■ ASSIGNED TASK:
Each record below should be written out again exactly as given.

■ SOURCE MATERIAL:
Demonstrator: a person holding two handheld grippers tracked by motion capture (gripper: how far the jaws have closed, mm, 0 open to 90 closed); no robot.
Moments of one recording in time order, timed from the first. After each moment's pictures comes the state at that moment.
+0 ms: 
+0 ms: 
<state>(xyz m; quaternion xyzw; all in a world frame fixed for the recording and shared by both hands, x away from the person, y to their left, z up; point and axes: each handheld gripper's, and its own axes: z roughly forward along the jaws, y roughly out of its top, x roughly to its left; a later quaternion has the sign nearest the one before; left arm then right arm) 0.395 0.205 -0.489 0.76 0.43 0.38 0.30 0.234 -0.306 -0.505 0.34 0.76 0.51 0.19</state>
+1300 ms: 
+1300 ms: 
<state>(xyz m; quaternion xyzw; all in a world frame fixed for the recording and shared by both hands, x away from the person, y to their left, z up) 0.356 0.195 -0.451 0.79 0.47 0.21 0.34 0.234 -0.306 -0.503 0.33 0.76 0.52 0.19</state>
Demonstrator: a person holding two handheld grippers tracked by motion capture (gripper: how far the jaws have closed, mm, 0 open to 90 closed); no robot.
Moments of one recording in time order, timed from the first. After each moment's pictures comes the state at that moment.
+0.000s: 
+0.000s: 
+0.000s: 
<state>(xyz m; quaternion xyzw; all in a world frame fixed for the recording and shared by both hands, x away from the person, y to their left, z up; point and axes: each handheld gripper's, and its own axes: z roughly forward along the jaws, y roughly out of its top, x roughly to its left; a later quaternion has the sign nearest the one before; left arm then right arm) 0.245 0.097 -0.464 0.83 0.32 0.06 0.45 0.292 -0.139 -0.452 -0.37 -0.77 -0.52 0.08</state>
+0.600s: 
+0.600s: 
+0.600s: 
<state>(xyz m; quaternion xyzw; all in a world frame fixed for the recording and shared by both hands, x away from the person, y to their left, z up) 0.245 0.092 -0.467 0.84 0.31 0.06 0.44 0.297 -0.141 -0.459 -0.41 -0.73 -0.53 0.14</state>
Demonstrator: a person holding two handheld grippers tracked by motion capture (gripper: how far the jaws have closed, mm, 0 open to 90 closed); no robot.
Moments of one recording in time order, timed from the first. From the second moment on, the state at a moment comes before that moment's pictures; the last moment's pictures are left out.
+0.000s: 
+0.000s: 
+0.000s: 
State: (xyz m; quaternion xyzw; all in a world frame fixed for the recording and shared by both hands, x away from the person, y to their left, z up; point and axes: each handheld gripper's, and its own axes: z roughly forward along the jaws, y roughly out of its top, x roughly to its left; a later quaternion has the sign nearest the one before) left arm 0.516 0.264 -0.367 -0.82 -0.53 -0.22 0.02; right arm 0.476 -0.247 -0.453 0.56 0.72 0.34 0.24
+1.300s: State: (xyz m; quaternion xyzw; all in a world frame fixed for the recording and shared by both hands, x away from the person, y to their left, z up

■ YOUR RESPONSE:
Demonstrator: a person holding two handheld grippers tracked by motion capture (gripper: how far the jaws have closed, mm, 0 open to 90 closed); no robot.
Moments of one recording in time order, timed from the first. After each moment's pictures comes the state at that moment.
+0 ms: 
+0 ms: 
<state>(xyz m; quaternion xyzw; all in a world frame fixed for the recording and shared by both hands, x away from the person, y to their left, z up; point and axes: each handheld gripper's, and its own axes: z roughly forward along the jaws, y roughly out of its top, x roughly to its left; a later quaternion has the sign nearest the one before; left arm then right arm) 0.395 0.205 -0.489 0.76 0.43 0.38 0.30 0.234 -0.306 -0.505 0.34 0.76 0.51 0.19</state>
+1300 ms: 
+1300 ms: 
<state>(xyz m; quaternion xyzw; all in a world frame fixed for the recording and shared by both hands, x away from the person, y to their left, z up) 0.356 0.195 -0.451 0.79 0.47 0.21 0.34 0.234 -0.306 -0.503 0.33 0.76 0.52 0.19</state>
Demonstrator: a person holding two handheld grippers tracked by motion capture (gripper: how far the jaws have closed, mm, 0 open to 90 closed); no robot.
Moments of one recording in time order, timed from the first. After each moment's pictures comes the state at that moment.
+0.000s: 
+0.000s: 
+0.000s: 
<state>(xyz m; quaternion xyzw; all in a world frame fixed for the recording and shared by both hands, x away from the person, y to their left, z up; point and axes: each handheld gripper's, and its own axes: z roughly forward along the jaws, y roughly out of its top, x roughly to its left; a later quaternion has the sign nearest the one before; left arm then right arm) 0.245 0.097 -0.464 0.83 0.32 0.06 0.45 0.292 -0.139 -0.452 -0.37 -0.77 -0.52 0.08</state>
+0.600s: 
+0.600s: 
+0.600s: 
<state>(xyz m; quaternion xyzw; all in a world frame fixed for the recording and shared by both hands, x away from the person, y to their left, z up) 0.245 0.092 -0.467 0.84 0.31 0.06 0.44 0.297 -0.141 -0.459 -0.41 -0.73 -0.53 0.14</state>
Demonstrator: a person holding two handheld grippers tracked by motion capture (gripper: how far the jaws have closed, mm, 0 open to 90 closed); no robot.
Moments of one recording in time order, timed from the first. From the second moment on, the state at a moment comes before that moment's pictures; the last moment's pictures are left out.
+0.000s: 
+0.000s: 
+0.000s: 
State: (xyz m; quaternion xyzw; all in a world frame fixed for the recording and shared by both hands, x away from the person, y to their left, z up; point and axes: each handheld gripper's, and its own axes: z roughly forward along the jaws, y roughly out of its top, x roughly to its left; a later quaternion has the sign nearest the one before) left arm 0.516 0.264 -0.367 -0.82 -0.53 -0.22 0.02; right arm 0.476 -0.247 -0.453 0.56 0.72 0.34 0.24
+1.300s: State: (xyz m; quaternion xyzw; all in a world frame fixed for the recording and shared by both hands, x away from the person, y to their left, z up

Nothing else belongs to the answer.